I read about the multiplicative function $\mu$ defined by Möbius. Which is for any given $n\in \mathbb{N}$ such as $n=p_1^{\alpha_1}\cdot ....\cdot p_r^{\alpha_r}$ is defined as $$\mu(n)= \left\{ \begin{array}{lcc} 0 & \text{ if there is } 1\leq i \leq r \text{ such as } \alpha_i\geq 2 \\ 1 & \text{ if } n=1 \\ (-1)^r & \text{ any other case } \end{array} \right.$$ Now this raises the question that if these functions have already been defined.
For any fixated $k\in \mathbb{N}$ and the same $n\in \mathbb{N}$ as before, we define. $$\mu_k(n)= \left\{ \begin{array}{lcc} 0 & \text{ if there is } 1\leq i \leq r \text{ such as } \alpha_i\geq k \\ 1 & \text{ if } n=1 \\ e^{\frac{2 \pi i m}{k}} & \text{ any other case.} \end{array} \right.$$ Being $m=\Omega(n)=\displaystyle\sum_{i=1}^r \alpha_i$
It would make sense that this is the case, since these functions are all defined in the roots of unity, which is similar to the original $\mu$ and also multiplicative, but I can't seem to find them anywhere.
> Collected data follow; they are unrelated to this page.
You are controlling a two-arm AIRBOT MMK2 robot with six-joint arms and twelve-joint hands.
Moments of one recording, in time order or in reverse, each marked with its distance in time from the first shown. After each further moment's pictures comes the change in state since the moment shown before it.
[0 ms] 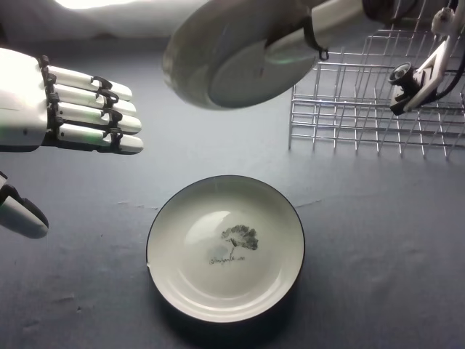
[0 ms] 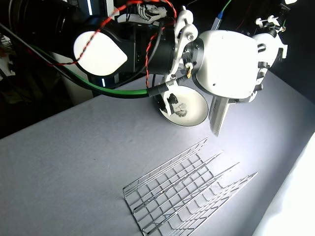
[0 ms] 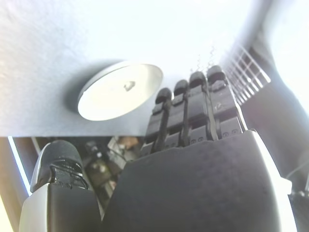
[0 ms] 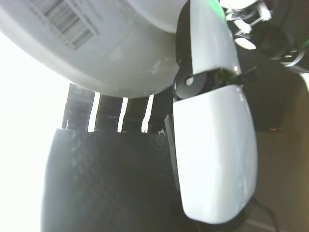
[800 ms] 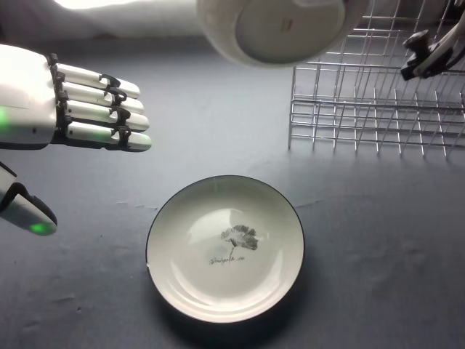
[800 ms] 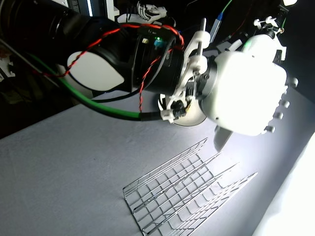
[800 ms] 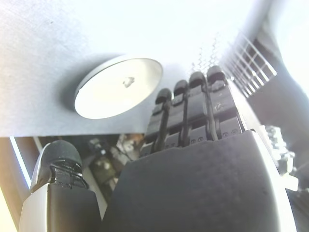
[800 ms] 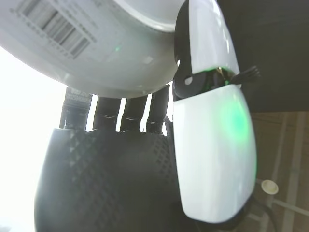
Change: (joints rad) left arm -0.009 -0.014 -0.002 0.001 0.001 0.013; right arm 0.041 -0.018 0.111 0.239 -0.063 -0.005
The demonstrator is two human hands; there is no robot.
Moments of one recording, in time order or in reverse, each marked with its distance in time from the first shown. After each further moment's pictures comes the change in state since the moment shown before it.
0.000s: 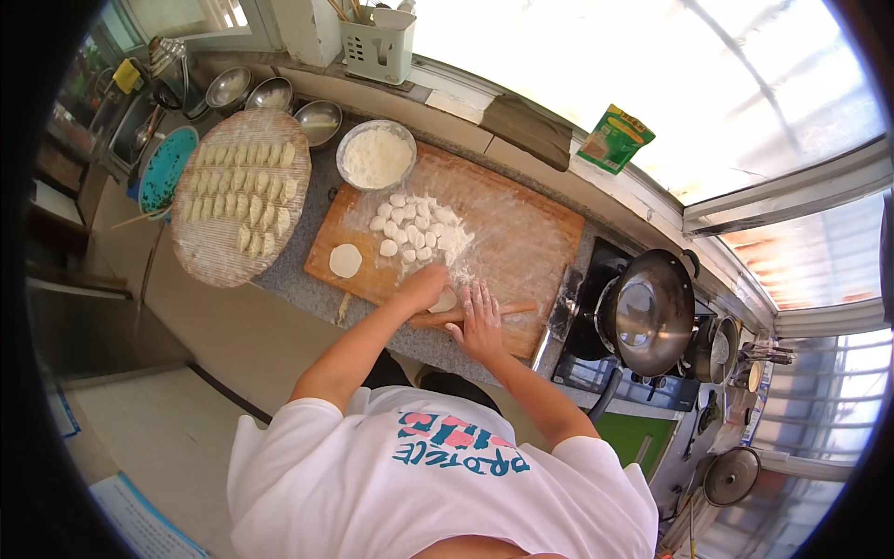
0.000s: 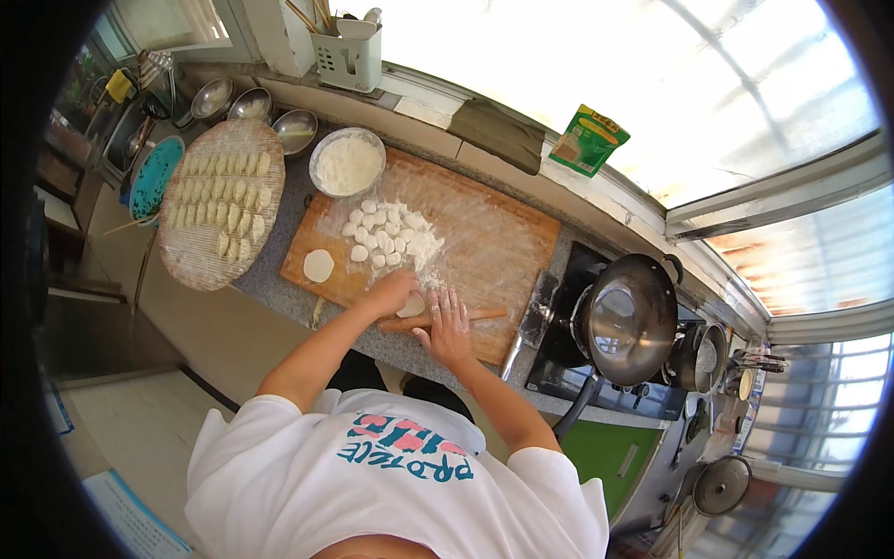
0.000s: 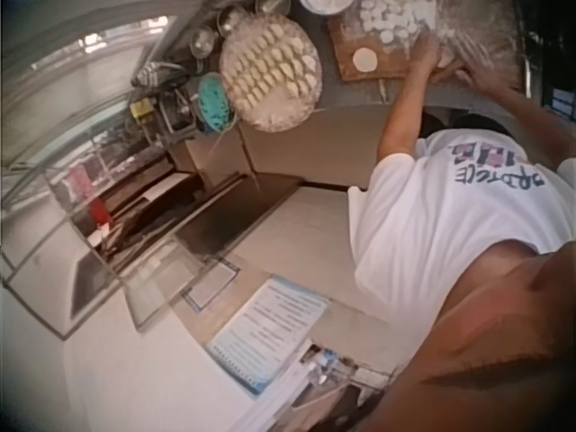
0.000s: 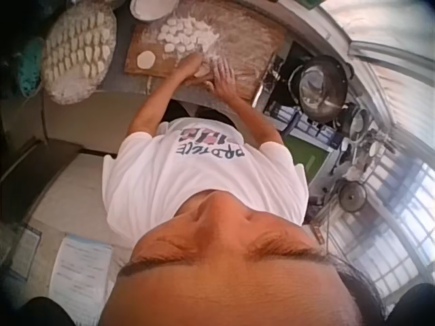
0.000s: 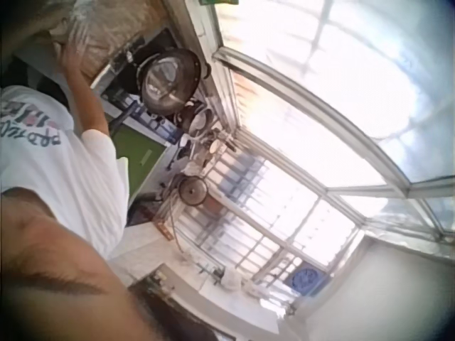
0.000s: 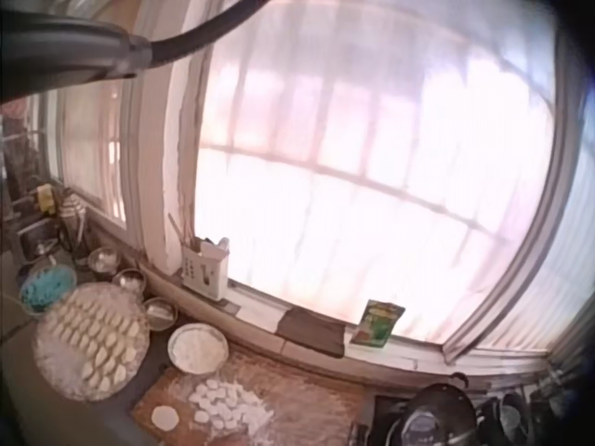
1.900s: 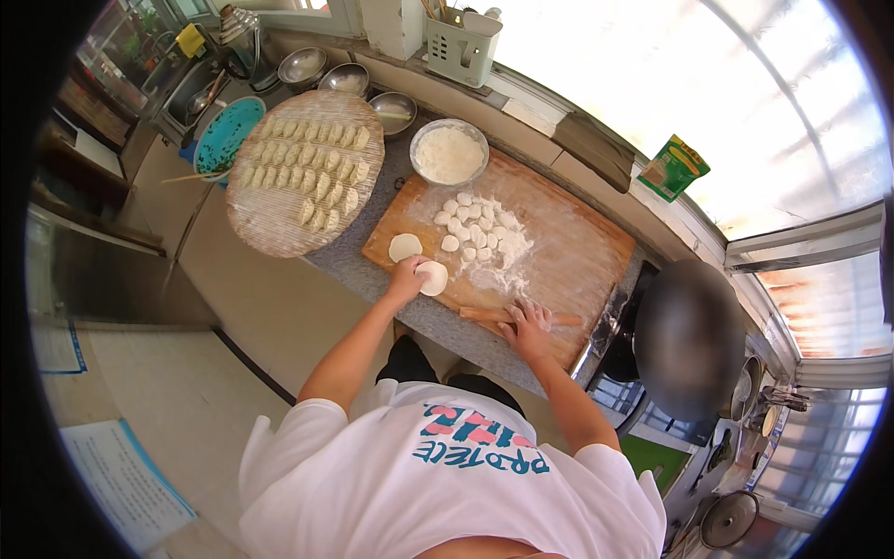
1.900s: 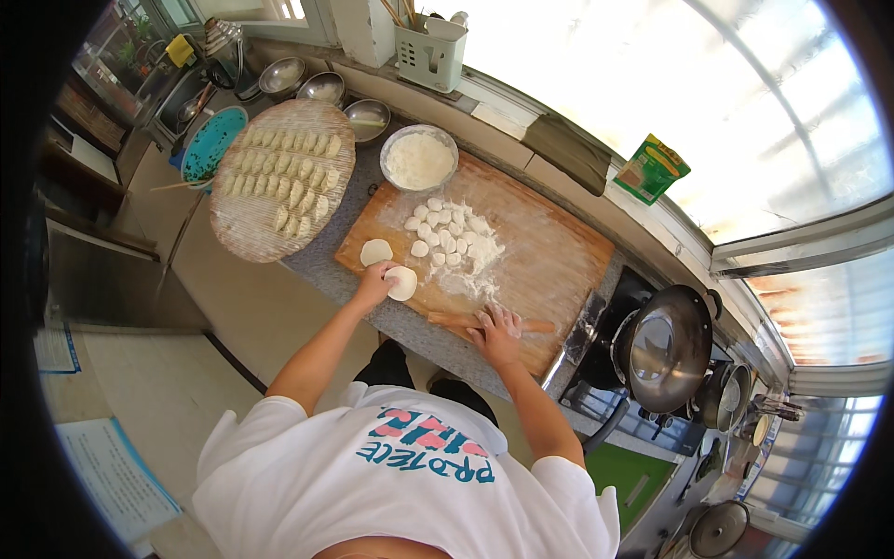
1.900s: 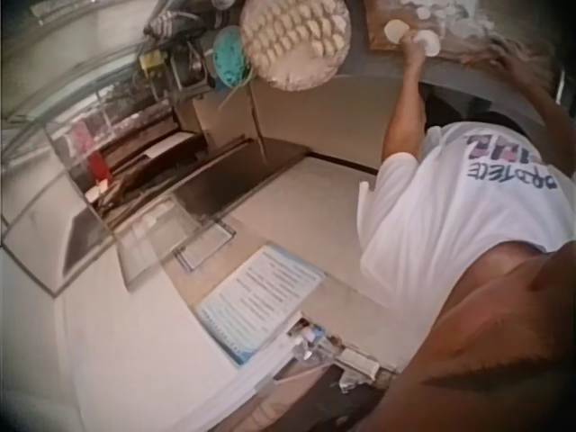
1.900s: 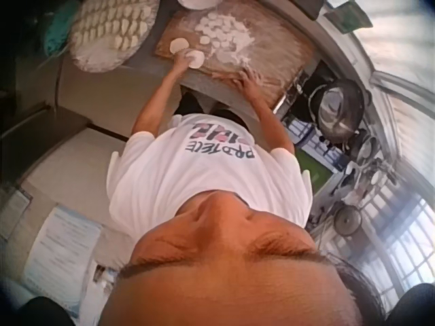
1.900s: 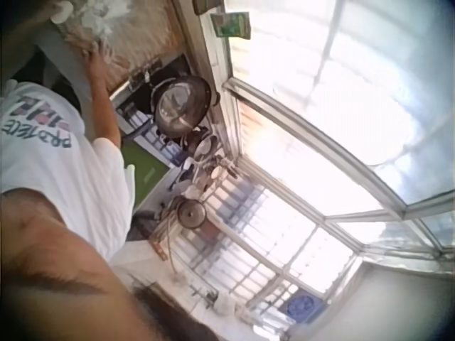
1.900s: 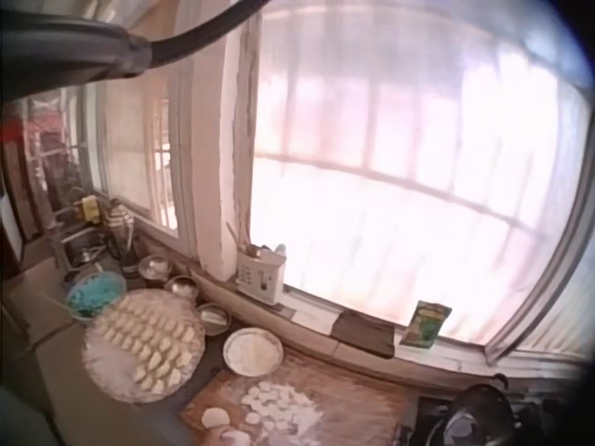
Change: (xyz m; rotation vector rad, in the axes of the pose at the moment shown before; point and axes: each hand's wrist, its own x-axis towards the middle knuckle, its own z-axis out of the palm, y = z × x) left_hand -0.104 -0.078 -0.042 -0.693 0.418 -0.613; right_hand 0.000 0.011 0.002 0.082 0.167 -0.105
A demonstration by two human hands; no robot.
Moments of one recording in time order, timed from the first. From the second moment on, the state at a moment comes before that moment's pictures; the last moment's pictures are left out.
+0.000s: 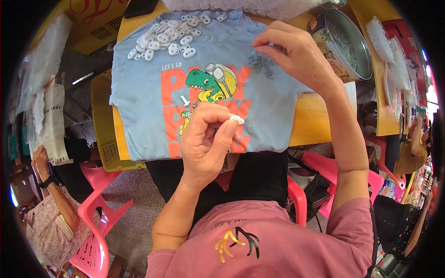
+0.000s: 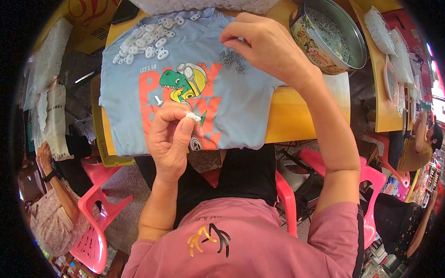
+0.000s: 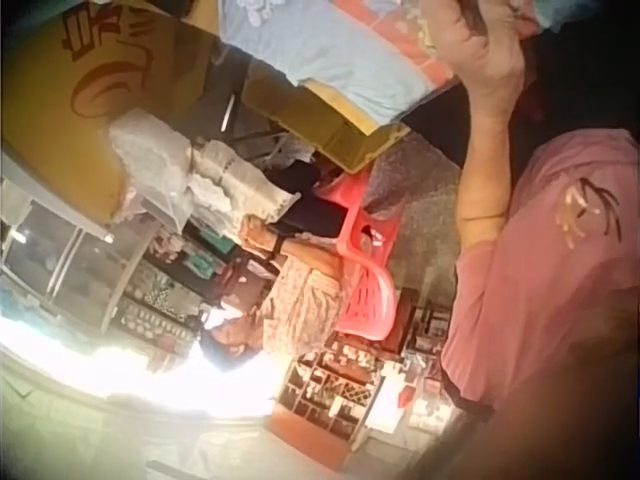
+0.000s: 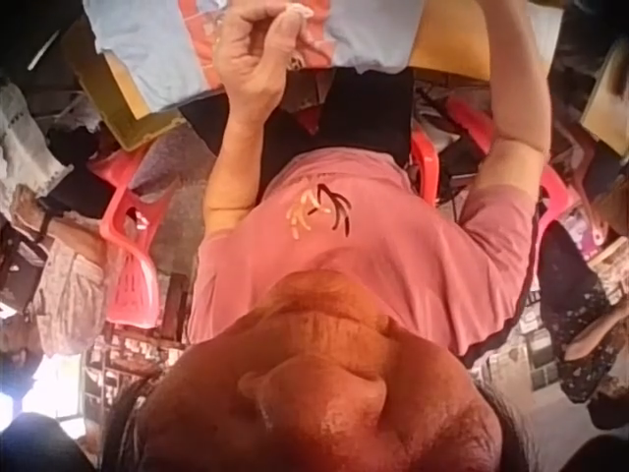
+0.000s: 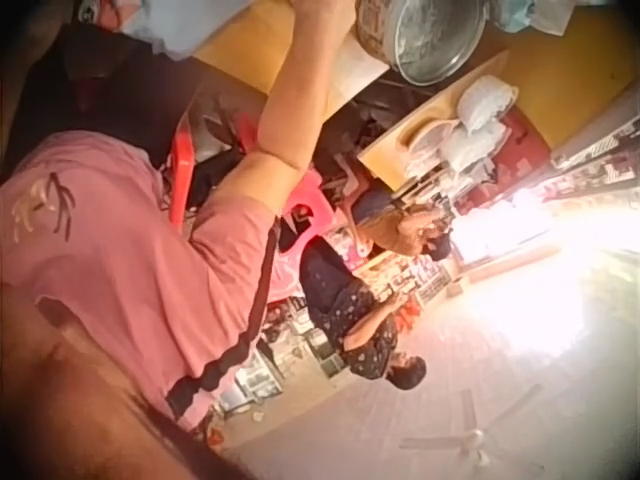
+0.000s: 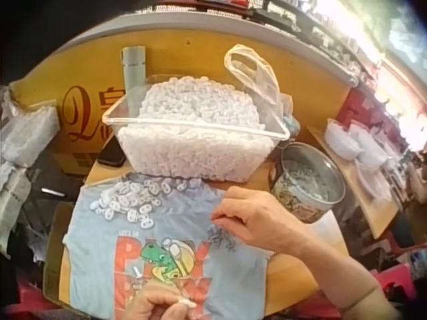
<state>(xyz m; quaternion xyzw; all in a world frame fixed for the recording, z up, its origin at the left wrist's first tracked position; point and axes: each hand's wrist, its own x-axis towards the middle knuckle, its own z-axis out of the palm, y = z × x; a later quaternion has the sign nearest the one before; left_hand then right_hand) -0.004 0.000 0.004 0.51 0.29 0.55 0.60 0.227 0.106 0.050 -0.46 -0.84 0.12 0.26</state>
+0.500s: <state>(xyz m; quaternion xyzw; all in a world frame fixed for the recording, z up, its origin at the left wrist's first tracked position) -0.004 0.000 0.004 0.50 0.28 0.55 0.60 0.227 0.127 0.040 -0.44 -0.88 0.05 0.16</state>
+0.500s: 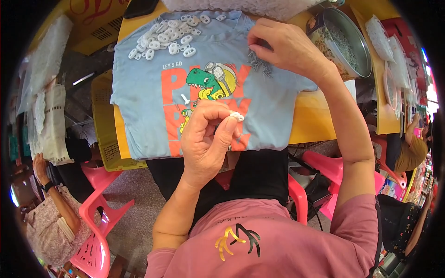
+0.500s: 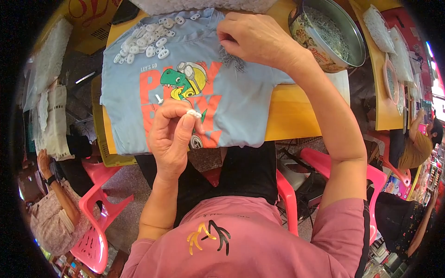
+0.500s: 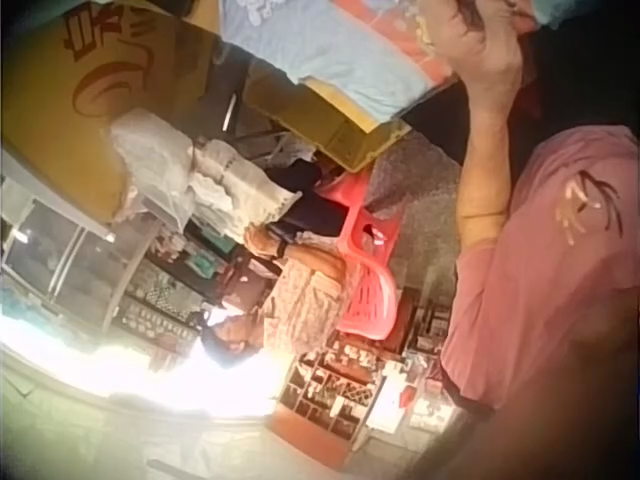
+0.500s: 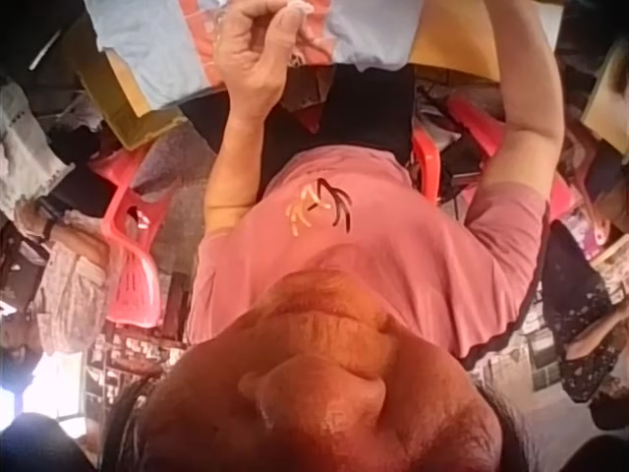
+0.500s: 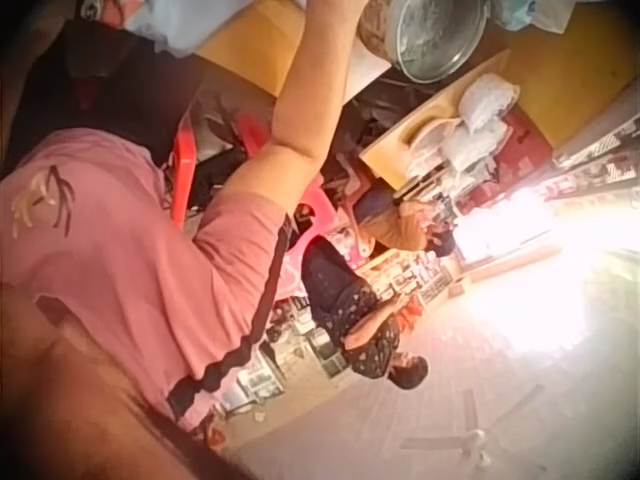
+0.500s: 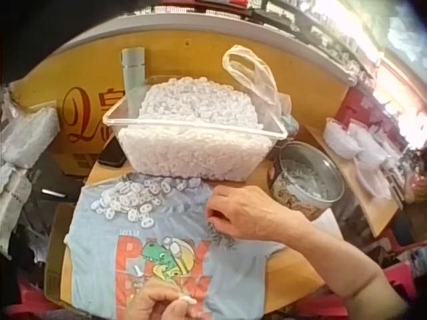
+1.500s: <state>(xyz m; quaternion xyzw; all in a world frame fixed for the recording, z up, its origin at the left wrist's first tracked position) -0.003 0.004 0.000 0.43 0.27 0.60 0.62 0.154 0.021 0.041 -0.46 -0.48 0.58 0.47</state>
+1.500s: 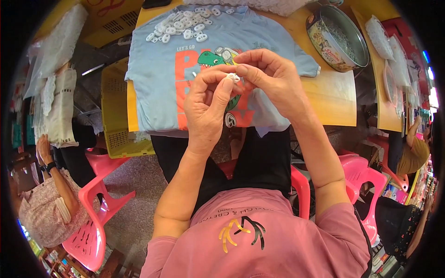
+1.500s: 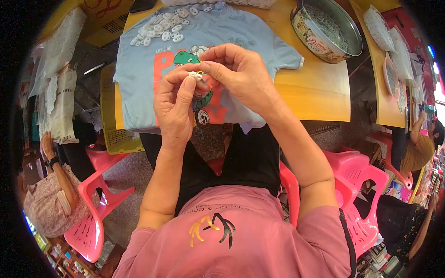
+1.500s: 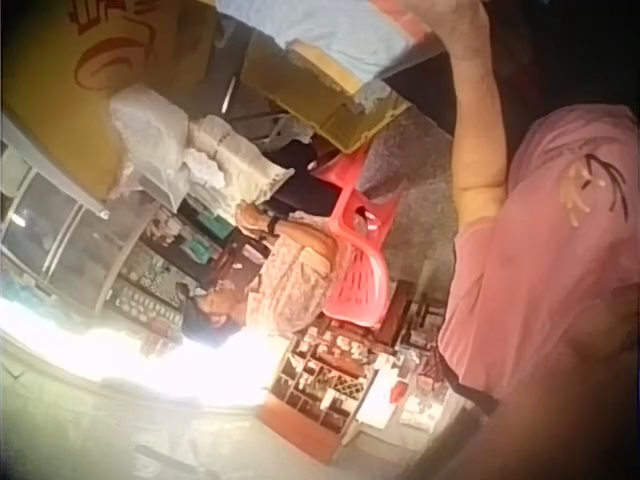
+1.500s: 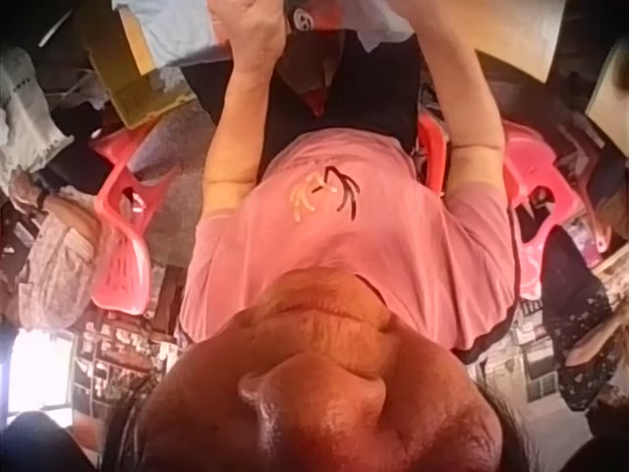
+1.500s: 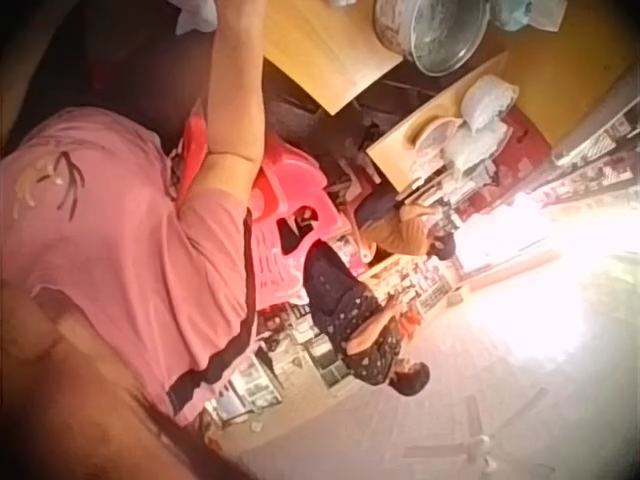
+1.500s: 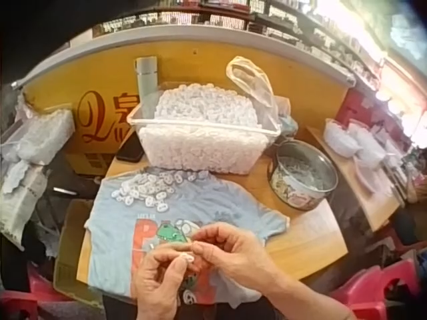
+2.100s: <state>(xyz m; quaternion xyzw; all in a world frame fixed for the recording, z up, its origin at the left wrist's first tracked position) 0.000 0.001 0.002 0.40 0.30 0.61 0.61 0.157 0.013 0.045 -0.47 -0.56 0.51 0.45</state>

Can anyone tell me if I'm correct?

Answer 1

Note $u_1(n)=|u_k(n)|=|\mu(n)|$ (see OEIS Entry A008966), and $u_2(n)=\mu(n)$ (see OEIS Entry A008683).

With respect to $u_k(n)$ more generally, the Dirichlet characters $\chi_{k,j}(n)$ are of much greater theoretical interest (see Wikipedia: Dirichlet Characters and MathWorld: Number Theoretic Character).